Your answer should repeat the listing in full, with no line missing or altered.

## INFORMATION PROVIDED
+---+
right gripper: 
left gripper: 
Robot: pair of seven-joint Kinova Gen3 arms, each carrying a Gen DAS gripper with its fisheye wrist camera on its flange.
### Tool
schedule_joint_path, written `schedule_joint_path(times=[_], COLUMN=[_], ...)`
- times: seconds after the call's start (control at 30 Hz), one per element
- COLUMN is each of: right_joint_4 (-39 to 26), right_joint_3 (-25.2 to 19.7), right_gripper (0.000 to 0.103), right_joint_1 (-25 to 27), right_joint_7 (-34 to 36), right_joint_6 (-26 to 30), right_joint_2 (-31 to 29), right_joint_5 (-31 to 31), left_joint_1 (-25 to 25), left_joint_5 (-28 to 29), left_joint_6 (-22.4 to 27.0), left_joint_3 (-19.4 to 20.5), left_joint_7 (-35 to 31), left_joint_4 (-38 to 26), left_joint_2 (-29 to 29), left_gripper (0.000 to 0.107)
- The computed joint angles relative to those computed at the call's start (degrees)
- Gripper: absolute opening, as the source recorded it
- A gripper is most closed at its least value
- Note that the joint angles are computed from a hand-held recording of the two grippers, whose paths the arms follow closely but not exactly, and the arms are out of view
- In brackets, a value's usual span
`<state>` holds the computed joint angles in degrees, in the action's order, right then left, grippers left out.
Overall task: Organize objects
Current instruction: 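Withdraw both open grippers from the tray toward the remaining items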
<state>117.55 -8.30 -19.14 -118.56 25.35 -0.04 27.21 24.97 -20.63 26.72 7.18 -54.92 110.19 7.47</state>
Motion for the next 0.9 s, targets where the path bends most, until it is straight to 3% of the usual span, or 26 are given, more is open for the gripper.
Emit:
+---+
## SOLUTION
right gripper: 
left gripper: 
Robot: pair of seven-joint Kinova Gen3 arms, each carrying a Gen DAS gripper with its fisheye wrist camera on its flange.
### Tool
schedule_joint_path, written `schedule_joint_path(times=[_], COLUMN=[_], ...)`
- times: seconds after the call's start (control at 30 Hz), one per element
- COLUMN is each of: right_joint_4 (-39 to 26), right_joint_3 (-25.2 to 19.7), right_gripper (0.000 to 0.103), right_joint_1 (-25 to 27), right_joint_7 (-34 to 36), right_joint_6 (-26 to 30), right_joint_2 (-31 to 29), right_joint_5 (-31 to 31), left_joint_1 (-25 to 25), left_joint_5 (-28 to 29), left_joint_6 (-22.4 to 27.0), left_joint_3 (-19.4 to 20.5), left_joint_7 (-35 to 31), left_joint_4 (-38 to 26), left_joint_2 (-29 to 29), left_gripper (0.000 to 0.107)
- The computed joint angles relative to those computed at the call's start (degrees)
- Gripper: absolute opening, as the source recorded it
- A gripper is most closed at its least value
- Note that the joint angles are computed from a hand-held recording of the two grippers, whose paths the arms follow closely but not exactly, and the arms are out of view
- In brackets, a value's usual span
`<state>` holds the computed joint angles in degrees, in the action's order, right then left, grippers left out.
Overall task: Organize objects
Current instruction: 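Withdraw both open grippers from the tray toward the remaining items
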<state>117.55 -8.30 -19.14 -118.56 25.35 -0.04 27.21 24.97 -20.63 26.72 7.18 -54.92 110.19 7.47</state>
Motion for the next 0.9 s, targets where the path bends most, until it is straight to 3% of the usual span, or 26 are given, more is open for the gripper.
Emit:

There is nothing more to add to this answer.